* _Directions for this task_
Your job is to retype all of the data word for word, leaving every image out.

* _The data_

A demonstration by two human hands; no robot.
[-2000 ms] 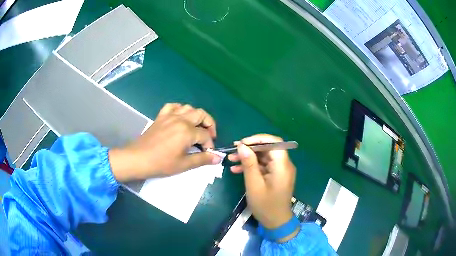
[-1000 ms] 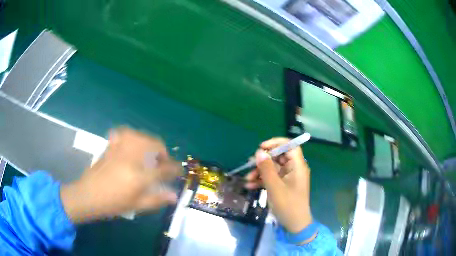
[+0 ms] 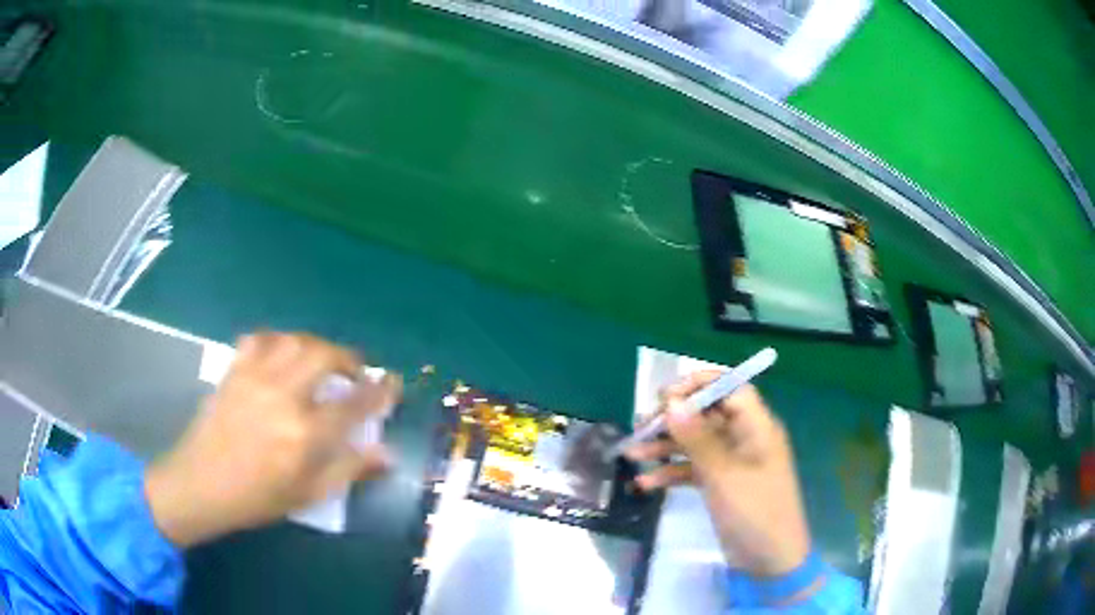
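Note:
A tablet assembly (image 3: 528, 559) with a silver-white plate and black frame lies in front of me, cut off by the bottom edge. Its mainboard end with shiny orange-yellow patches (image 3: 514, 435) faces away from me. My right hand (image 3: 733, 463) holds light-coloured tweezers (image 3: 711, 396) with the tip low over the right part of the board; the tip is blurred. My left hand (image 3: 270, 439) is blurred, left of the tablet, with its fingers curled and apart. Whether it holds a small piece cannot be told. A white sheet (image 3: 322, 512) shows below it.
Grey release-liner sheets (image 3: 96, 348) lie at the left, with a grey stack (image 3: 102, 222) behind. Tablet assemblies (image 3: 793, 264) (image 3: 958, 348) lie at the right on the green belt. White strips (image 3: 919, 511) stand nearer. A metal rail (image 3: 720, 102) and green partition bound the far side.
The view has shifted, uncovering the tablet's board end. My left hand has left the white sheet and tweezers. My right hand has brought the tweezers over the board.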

* _Written response_
A demonstration by two human hands; no robot.
[-2000 ms] 
[-1000 ms] 
[+0 ms] 
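Note:
A tablet assembly (image 3: 528, 559) with a silver-white plate and black frame lies in front of me, cut off by the bottom edge. Its mainboard end with shiny orange-yellow patches (image 3: 514, 435) faces away from me. My right hand (image 3: 733, 463) holds light-coloured tweezers (image 3: 711, 396) with the tip low over the right part of the board; the tip is blurred. My left hand (image 3: 270, 439) is blurred, left of the tablet, with its fingers curled and apart. Whether it holds a small piece cannot be told. A white sheet (image 3: 322, 512) shows below it.
Grey release-liner sheets (image 3: 96, 348) lie at the left, with a grey stack (image 3: 102, 222) behind. Tablet assemblies (image 3: 793, 264) (image 3: 958, 348) lie at the right on the green belt. White strips (image 3: 919, 511) stand nearer. A metal rail (image 3: 720, 102) and green partition bound the far side.
The view has shifted, uncovering the tablet's board end. My left hand has left the white sheet and tweezers. My right hand has brought the tweezers over the board.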

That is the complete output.